Print the first line of the data below and every one after it, through the line containing "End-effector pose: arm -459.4", exactly as written.
------------------------------------
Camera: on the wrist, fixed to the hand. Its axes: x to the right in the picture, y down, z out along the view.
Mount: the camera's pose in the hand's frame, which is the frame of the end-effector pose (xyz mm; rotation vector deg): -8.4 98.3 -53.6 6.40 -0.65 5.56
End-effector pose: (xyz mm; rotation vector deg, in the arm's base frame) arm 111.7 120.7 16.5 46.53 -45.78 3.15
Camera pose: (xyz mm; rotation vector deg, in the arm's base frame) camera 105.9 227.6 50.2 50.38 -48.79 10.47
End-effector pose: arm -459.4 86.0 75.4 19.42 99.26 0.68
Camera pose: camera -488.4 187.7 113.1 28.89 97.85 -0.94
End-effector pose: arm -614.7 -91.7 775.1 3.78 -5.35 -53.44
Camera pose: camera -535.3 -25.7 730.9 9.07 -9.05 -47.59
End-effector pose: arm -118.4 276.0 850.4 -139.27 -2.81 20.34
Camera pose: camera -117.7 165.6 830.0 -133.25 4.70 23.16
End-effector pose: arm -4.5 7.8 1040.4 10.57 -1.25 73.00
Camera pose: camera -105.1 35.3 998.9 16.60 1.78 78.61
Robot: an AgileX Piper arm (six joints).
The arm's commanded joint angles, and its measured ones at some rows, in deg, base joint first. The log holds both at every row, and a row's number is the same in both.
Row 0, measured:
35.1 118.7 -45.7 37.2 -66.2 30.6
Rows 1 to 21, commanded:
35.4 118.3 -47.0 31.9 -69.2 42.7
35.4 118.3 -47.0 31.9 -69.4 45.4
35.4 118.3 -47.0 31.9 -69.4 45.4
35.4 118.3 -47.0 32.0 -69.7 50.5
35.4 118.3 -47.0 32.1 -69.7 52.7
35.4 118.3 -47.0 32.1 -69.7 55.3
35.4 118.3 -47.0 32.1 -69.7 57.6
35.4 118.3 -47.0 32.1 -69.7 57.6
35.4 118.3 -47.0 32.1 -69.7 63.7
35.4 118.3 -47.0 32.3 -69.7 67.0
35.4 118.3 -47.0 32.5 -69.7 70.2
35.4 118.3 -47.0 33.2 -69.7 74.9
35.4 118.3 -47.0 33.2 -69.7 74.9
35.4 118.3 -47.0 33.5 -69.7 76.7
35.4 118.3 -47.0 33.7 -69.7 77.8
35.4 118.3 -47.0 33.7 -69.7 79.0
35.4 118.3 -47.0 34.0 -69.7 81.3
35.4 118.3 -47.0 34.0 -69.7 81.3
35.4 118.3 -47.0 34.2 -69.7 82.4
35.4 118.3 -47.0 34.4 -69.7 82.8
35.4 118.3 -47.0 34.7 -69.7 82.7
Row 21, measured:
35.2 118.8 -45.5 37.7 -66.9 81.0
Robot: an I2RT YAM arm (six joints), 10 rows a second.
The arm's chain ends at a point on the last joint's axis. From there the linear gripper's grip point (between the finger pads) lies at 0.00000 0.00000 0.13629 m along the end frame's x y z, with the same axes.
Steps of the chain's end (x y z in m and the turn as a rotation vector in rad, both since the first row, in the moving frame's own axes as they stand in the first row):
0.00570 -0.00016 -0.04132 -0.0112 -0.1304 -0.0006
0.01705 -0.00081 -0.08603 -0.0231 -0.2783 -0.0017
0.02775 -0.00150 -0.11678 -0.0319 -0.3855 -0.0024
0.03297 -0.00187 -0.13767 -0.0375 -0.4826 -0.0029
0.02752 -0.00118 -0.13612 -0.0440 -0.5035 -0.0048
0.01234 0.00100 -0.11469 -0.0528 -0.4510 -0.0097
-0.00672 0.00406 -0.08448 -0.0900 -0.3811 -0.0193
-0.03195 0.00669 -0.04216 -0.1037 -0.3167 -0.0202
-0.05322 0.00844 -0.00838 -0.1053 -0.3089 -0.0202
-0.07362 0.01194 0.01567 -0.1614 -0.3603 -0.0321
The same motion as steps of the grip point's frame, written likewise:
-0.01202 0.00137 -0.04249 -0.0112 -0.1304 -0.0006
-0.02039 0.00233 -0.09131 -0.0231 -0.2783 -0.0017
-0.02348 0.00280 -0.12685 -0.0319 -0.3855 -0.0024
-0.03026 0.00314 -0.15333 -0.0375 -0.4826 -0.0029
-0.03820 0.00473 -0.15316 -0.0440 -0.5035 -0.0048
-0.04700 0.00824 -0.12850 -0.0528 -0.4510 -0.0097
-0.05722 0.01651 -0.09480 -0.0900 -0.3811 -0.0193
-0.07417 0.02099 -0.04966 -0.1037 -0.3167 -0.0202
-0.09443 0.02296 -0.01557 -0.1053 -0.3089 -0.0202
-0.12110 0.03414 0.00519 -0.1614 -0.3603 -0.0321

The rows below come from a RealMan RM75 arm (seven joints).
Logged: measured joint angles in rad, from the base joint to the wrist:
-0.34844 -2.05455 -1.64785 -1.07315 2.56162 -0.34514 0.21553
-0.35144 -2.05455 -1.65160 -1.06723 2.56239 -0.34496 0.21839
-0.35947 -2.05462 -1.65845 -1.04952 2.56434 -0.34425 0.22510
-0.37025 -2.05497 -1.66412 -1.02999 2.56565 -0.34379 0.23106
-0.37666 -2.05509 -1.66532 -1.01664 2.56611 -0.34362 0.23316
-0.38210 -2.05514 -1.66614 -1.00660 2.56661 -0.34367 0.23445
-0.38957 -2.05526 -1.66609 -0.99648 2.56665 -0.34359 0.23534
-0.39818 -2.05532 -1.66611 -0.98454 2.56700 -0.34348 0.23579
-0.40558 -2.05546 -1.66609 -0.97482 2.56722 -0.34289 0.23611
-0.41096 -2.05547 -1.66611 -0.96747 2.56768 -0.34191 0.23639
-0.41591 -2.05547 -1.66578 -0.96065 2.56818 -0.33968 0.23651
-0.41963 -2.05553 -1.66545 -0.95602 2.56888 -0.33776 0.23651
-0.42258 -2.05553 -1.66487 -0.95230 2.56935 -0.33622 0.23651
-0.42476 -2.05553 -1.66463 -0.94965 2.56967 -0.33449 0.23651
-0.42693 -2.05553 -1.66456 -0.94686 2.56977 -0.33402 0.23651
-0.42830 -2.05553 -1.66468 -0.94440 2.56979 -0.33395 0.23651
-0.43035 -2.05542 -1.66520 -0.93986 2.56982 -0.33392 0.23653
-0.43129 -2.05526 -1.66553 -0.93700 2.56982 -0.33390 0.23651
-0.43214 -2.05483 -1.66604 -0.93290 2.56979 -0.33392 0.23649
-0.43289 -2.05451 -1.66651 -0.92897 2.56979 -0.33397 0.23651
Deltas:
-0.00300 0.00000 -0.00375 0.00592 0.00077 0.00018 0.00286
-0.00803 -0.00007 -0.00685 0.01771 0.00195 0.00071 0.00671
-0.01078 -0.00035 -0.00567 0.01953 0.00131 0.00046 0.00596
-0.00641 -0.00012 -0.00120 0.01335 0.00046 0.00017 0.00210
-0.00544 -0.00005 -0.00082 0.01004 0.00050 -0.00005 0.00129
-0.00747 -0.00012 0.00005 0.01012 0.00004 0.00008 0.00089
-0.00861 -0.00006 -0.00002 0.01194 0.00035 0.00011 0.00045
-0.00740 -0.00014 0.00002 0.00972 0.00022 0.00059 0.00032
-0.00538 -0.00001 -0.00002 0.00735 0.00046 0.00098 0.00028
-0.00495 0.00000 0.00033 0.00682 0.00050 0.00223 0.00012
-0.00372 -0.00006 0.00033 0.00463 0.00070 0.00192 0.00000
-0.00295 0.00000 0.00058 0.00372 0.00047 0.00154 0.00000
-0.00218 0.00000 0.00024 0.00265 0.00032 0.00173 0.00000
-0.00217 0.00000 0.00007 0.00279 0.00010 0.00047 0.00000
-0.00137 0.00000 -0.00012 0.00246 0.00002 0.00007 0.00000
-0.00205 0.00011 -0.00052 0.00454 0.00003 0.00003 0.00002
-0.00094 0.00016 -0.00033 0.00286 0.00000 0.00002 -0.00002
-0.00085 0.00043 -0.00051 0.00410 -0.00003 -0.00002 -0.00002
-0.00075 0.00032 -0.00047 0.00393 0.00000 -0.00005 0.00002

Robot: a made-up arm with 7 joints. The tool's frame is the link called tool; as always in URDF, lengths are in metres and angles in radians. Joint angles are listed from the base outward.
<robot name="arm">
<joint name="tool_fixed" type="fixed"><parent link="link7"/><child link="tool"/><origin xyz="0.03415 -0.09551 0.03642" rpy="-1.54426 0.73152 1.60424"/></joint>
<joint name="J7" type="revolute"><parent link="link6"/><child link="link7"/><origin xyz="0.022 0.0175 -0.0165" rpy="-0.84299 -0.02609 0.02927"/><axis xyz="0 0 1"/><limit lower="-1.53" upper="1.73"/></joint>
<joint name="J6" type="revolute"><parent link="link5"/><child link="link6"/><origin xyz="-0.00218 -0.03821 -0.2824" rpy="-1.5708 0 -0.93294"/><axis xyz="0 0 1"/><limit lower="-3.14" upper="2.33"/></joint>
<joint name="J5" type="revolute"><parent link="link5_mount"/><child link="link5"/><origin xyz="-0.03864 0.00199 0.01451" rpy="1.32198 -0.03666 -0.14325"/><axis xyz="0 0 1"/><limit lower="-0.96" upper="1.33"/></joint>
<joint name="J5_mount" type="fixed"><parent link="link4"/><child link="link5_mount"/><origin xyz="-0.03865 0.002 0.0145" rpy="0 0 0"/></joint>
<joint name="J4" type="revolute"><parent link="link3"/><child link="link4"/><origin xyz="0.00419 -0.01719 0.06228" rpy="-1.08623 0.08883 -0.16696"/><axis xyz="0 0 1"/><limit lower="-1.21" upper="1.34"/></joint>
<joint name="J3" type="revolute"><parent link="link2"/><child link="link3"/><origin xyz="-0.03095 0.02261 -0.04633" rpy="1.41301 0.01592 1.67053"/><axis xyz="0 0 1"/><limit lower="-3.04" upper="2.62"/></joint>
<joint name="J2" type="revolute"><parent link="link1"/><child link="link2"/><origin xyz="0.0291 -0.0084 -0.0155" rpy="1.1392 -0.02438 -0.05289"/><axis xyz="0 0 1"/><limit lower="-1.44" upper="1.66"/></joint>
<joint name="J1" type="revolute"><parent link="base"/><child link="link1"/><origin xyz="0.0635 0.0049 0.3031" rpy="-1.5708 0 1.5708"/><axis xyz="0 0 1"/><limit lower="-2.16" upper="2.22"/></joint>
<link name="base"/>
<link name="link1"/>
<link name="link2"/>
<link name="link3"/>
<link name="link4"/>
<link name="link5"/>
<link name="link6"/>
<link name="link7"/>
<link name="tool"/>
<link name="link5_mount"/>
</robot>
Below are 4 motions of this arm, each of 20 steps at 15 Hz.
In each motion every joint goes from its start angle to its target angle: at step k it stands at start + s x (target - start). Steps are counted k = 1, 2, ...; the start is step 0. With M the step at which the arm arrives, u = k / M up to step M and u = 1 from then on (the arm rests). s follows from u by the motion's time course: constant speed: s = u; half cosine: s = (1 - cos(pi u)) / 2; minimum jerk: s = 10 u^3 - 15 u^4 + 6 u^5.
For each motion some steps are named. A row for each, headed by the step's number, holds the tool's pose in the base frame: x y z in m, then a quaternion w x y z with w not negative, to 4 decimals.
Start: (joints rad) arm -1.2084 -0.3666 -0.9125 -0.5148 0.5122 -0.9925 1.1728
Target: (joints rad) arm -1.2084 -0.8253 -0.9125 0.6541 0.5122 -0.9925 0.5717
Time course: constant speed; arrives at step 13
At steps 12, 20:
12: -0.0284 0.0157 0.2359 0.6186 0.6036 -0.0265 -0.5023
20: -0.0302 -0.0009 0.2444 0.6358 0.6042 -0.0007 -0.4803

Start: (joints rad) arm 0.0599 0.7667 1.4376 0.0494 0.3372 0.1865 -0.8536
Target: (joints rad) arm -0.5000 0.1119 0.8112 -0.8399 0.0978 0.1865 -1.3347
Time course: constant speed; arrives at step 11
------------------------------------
RESPONSE FOR THIS EXERCISE:
Camera: on the wrist, fixed to the hand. Its axes: x to the right in the picture, y down, z out along the view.
Mount: the camera's pose in the hand's frame, which is the frame of the end-effector pose (xyz mm; rotation vector deg): -8.4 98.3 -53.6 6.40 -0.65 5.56
End-effector pose: (xyz mm; rotation vector deg, in the arm's base frame) arm 111.7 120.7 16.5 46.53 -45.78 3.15
Camera pose: (xyz mm; rotation vector deg, in the arm's base frame) camera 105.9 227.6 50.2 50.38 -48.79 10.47
End-effector pose: arm -459.4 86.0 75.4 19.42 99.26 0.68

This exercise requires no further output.